Catastrophic visceral involvement secondary to de novo systemic vasculitis in a renal transplant recipient.

2002 
: De novo systemic vasculitis after renal transplant is a rare complication. We report a patient who developed rapid, catastrophic necrotizing vasculitis of the gastrointestinal tract 11 months after renal transplant. A 60-year-old man was admitted for persistent pain in the right abdomen and mild intestinal hemorrhage. After some days the patient presented partial intestinal occlusion, severe hypoproteinemia and acute renal insufficiency. The patient was urgently operated with resection of a tract of the jejunum where there was a venous infarct. Laboratory tests were not significant and the search for hepatitis B, C viruses and ANCA was negative.
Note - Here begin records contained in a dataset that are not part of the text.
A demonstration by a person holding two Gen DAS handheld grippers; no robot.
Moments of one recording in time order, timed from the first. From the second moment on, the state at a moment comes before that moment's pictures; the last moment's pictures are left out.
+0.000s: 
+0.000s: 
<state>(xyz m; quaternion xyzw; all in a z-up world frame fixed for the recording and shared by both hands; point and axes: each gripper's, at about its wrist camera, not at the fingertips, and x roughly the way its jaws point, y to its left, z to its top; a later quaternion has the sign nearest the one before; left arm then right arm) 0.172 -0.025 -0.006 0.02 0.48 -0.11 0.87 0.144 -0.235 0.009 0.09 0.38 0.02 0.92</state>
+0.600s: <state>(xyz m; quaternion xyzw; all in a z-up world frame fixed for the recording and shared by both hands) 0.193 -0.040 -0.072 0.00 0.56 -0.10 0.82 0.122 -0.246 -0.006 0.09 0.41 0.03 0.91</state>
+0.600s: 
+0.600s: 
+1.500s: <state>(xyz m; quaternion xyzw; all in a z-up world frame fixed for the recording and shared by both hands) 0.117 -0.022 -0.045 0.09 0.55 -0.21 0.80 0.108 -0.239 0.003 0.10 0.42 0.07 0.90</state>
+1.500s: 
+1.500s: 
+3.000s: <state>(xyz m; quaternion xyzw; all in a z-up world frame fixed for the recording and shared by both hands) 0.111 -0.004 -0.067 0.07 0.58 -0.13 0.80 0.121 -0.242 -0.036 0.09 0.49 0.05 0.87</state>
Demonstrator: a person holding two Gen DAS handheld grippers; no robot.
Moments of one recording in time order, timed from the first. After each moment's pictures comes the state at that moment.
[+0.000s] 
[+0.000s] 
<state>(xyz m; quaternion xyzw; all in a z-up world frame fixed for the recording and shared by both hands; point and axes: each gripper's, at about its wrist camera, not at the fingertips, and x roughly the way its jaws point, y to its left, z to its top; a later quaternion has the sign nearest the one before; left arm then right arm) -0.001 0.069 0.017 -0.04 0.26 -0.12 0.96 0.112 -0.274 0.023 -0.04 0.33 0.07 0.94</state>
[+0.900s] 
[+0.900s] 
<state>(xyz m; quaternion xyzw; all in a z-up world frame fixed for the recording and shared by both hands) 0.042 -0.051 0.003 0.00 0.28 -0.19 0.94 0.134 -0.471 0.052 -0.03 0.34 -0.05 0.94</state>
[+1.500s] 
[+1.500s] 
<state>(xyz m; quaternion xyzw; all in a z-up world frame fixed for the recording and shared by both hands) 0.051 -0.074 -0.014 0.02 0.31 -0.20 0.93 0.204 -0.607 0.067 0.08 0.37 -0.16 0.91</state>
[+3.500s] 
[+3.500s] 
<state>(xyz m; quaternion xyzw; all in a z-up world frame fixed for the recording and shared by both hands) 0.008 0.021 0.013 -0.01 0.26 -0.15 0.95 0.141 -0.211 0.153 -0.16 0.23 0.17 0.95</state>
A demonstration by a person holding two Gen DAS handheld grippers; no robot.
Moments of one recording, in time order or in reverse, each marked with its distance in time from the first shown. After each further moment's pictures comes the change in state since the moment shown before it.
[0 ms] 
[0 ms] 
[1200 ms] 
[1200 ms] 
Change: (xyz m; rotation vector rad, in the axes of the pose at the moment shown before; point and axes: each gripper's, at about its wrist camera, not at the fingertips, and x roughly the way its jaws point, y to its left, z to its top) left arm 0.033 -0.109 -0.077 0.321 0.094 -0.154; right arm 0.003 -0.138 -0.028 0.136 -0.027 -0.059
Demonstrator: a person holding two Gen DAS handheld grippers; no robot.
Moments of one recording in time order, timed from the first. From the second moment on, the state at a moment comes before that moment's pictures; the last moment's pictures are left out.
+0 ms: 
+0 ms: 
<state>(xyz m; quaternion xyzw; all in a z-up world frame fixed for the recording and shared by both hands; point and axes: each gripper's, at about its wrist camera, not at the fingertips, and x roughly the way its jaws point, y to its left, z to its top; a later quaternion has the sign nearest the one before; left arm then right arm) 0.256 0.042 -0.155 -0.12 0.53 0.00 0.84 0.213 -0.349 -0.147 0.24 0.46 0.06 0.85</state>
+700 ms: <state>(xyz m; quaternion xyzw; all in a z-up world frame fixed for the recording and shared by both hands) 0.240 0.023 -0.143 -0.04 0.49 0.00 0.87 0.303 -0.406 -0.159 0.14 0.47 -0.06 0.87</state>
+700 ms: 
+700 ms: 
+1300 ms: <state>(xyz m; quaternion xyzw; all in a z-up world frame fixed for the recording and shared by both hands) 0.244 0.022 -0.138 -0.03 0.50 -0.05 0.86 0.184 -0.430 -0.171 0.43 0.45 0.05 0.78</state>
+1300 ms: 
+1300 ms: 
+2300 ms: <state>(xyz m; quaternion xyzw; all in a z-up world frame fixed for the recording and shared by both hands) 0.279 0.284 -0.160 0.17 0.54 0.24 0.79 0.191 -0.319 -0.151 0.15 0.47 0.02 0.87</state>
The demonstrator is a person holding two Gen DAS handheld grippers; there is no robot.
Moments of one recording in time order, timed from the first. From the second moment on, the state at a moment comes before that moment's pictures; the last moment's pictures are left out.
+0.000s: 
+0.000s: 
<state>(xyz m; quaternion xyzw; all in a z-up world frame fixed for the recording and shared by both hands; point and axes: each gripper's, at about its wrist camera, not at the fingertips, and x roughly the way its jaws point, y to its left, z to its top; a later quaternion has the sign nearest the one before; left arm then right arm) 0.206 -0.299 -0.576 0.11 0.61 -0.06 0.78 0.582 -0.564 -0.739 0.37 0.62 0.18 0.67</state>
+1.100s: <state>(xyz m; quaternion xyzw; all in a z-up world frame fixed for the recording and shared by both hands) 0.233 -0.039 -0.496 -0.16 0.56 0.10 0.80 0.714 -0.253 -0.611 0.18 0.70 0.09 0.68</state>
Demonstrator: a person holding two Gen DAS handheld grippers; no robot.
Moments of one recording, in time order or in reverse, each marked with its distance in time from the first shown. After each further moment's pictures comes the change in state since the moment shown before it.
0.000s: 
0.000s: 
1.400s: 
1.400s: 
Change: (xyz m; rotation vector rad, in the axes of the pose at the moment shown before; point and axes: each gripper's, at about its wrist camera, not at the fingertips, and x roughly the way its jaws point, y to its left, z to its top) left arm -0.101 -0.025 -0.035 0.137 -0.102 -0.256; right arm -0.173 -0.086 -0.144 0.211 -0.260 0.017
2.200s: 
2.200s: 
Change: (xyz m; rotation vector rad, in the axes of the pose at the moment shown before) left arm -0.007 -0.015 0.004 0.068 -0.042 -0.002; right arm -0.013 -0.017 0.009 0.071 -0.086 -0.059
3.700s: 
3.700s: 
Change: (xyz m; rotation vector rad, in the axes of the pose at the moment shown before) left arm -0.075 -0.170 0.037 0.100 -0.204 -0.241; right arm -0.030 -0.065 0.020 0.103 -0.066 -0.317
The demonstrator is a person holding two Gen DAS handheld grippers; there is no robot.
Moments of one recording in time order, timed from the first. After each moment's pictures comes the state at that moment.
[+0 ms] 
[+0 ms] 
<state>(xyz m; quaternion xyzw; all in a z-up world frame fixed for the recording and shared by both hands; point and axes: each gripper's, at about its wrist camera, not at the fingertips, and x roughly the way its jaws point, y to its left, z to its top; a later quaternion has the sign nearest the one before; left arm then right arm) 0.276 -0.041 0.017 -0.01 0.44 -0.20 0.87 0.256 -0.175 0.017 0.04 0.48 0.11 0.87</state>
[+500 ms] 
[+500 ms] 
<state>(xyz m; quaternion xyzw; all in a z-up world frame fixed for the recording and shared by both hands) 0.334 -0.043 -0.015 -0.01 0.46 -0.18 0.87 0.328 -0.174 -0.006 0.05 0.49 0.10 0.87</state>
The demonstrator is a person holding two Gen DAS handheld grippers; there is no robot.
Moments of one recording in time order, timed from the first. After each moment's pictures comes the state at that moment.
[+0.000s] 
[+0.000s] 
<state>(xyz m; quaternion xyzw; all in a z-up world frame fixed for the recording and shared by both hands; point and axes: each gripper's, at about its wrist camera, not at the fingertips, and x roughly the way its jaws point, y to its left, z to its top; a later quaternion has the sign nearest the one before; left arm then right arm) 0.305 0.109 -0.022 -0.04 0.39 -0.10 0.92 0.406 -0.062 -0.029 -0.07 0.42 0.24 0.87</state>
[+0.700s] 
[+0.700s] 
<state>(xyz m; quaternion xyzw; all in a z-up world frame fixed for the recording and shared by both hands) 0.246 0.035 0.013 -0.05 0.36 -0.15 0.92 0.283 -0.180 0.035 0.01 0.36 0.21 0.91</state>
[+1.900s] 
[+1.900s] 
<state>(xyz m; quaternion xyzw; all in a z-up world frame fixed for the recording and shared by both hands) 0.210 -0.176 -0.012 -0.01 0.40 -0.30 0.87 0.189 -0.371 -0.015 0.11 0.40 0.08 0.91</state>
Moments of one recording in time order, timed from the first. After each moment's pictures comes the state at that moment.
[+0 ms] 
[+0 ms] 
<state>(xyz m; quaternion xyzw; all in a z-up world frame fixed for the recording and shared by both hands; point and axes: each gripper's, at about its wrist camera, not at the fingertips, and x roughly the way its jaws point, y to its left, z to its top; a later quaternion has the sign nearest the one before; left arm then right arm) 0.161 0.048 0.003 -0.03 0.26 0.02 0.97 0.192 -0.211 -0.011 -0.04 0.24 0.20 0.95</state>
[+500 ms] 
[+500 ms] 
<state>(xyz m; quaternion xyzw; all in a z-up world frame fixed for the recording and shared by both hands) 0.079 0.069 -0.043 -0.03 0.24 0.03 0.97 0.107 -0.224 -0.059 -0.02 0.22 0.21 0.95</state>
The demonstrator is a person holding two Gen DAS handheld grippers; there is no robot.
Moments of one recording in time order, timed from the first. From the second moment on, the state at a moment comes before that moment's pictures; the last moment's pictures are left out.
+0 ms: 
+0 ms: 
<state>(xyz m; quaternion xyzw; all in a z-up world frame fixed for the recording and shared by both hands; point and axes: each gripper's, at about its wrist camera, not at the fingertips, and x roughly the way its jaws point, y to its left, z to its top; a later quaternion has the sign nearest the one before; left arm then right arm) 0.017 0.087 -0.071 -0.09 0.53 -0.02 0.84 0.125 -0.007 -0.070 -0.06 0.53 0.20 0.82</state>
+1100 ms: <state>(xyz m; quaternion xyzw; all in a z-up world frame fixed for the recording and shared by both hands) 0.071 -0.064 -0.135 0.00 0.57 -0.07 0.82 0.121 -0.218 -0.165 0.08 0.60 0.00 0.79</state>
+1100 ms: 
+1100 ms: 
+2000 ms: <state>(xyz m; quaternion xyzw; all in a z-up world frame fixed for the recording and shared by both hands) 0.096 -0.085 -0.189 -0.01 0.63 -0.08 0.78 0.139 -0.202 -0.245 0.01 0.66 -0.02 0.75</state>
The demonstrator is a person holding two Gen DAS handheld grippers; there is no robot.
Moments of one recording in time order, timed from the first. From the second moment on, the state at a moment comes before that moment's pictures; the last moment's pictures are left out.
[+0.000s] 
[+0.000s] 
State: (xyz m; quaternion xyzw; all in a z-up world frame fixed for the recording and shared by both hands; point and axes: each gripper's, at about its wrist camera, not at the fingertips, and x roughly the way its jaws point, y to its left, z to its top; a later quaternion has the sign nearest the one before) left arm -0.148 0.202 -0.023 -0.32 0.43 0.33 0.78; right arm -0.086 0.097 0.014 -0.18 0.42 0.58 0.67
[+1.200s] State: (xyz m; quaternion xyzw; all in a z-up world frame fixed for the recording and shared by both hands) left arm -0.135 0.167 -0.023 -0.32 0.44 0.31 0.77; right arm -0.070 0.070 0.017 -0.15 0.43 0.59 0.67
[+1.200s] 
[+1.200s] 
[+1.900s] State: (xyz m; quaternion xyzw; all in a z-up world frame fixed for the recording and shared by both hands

After some days of irrepressible intestinal hemorrhage, total gastrectomy, splenectomy and resection of the duodenum and pancreas were performed. Histological pictures showed vascular lesions pathognomonic of systemic polyarteritis nodosa (PAN). After thirty days the patient died. The autopsy confirmed atypical systemic PAN with involvement of the pulmonary arteries besides the gastrointestinal tract and pancreas. Gastrointestinal (GI) complications are not frequent in renal transplant recipients, but 30% of patients with such lesions die as a direct consequence of visceral vascular damage. To the best of our knowledge, de novo PAN has been reported as the cause of catastrophic gastrointestinal involvement in only one renal transplant recipient. This case therefore raises the number of reports of PAN in kidney transplantation recipients who had no history of underlying connective tissue disease.